### Task statement
Please give the listing again in full, leaving out its images.

### Material provided
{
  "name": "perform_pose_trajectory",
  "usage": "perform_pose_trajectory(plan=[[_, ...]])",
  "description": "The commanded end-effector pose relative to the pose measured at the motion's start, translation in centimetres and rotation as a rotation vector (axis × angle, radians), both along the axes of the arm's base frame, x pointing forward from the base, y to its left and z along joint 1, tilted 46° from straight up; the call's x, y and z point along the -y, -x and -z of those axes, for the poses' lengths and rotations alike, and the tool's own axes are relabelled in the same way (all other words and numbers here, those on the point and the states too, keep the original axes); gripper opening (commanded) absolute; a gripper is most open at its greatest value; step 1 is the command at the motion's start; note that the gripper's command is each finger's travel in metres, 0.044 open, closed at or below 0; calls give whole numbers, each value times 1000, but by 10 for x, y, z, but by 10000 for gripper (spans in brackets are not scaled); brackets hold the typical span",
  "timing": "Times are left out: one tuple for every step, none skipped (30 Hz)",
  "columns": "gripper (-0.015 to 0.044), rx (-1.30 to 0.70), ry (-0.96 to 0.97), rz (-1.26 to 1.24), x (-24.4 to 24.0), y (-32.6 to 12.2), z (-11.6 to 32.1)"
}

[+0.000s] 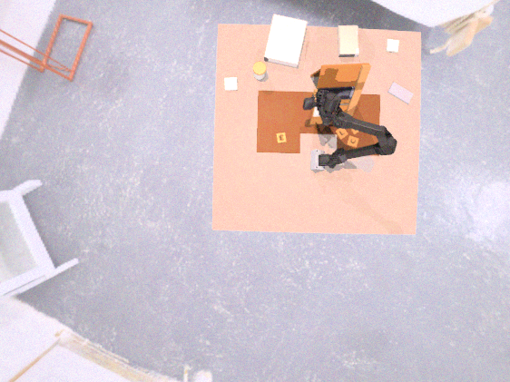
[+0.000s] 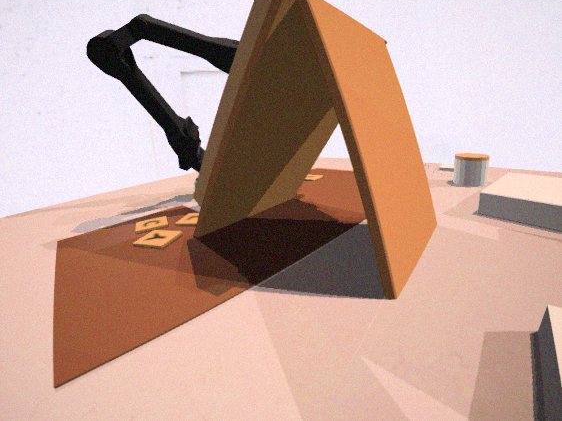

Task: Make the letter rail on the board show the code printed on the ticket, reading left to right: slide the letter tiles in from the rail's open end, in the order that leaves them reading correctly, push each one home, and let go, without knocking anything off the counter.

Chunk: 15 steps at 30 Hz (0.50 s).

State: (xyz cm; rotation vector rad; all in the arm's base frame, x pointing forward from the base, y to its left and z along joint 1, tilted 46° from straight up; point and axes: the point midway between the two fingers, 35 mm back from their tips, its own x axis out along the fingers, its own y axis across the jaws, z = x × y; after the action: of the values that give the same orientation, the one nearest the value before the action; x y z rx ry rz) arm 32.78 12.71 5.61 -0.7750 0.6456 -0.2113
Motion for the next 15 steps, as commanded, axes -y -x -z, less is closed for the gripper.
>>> perform_pose_trajectory(plan=[[0, -3, -1, -5, 1, 0, -1], [0, -3, -1, -5, 2, 0, -1], [0, -3, -1, -5, 2, 0, -2], [0, -3, -1, -5, 2, 0, -2], [0, -3, 0, -5, 3, 0, -2], [0, -3, 0, -5, 3, 0, -3], [0, -3, 0, -5, 3, 0, -3], [0, -3, 0, -5, 4, 0, -3], [0, -3, 0, -5, 4, 0, -4], [0, -3, 0, -5, 4, 0, -4], [0, -3, 0, -5, 5, 0, -4], [0, -3, 0, -5, 5, 0, -5], [0, -3, 0, -5, 5, 0, -5], [0, -3, 0, -5, 6, 0, -5], [0, -3, 0, -5, 6, 0, -6]])
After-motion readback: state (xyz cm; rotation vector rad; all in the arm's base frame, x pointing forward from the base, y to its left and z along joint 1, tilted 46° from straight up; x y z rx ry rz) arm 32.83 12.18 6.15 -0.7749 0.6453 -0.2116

### Answer to this exercise
{
  "name": "perform_pose_trajectory",
  "usage": "perform_pose_trajectory(plan=[[_, ...]])",
  "description": "The commanded end-effector pose relative to the pose measured at the motion's start, translation in centimetres and rotation as a rotation vector (axis × angle, radians), both along the axes of the arm's base frame, x pointing forward from the base, y to its left and z along joint 1, tilted 46° from straight up; the call's x, y and z point along the -y, -x and -z of those axes, for the poses' lengths and rotations alike, and the tool's own axes are relabelled in the same way (all other words and numbers here, those on the point and the states too, keep the original axes); gripper opening (commanded) absolute; a gripper is most open at its greatest value; step 1 is the command at the motion's start; note that the gripper's command is each finger's travel in metres, 0.044 open, closed at or below 0; calls give whole numbers, each value times 1000, but by 10 for x, y, z, but by 10000 for gripper (spans in brackets are not scaled); brackets hold the typical span",
  "timing": "Times are left out: one tuple for every step, none skipped (30 Hz)",
  "columns": "gripper (-0.015 to 0.044), rx (-1.30 to 0.70), ry (-0.96 to 0.97), rz (-1.26 to 1.24), x (-24.4 to 24.0), y (-32.6 to 12.2), z (-11.6 to 32.1)"
}

[+0.000s] 
[+0.000s] 

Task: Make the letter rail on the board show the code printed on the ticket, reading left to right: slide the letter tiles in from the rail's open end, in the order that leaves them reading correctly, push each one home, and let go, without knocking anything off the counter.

Chunk: 15 steps at 30 Hz (0.50 s).

State: (xyz cm; rotation vector rad; all in the arm's base frame, x pointing forward from the base, y to its left and z along joint 1, tilted 46° from straight up; point and axes: the point midway between the two fingers, 35 mm back from their tips, its own x axis out along the fingers, its own y axis across the jaws, z = x × y; after the action: of the values that give the same orientation, the one nearest the value before the action; x y z rx ry rz) arm 32.78 12.71 5.61 -0.7750 0.6456 -0.2113
Motion for the next 15 steps, as commanded, axes -y -x -z, less is closed for the gripper.
>>> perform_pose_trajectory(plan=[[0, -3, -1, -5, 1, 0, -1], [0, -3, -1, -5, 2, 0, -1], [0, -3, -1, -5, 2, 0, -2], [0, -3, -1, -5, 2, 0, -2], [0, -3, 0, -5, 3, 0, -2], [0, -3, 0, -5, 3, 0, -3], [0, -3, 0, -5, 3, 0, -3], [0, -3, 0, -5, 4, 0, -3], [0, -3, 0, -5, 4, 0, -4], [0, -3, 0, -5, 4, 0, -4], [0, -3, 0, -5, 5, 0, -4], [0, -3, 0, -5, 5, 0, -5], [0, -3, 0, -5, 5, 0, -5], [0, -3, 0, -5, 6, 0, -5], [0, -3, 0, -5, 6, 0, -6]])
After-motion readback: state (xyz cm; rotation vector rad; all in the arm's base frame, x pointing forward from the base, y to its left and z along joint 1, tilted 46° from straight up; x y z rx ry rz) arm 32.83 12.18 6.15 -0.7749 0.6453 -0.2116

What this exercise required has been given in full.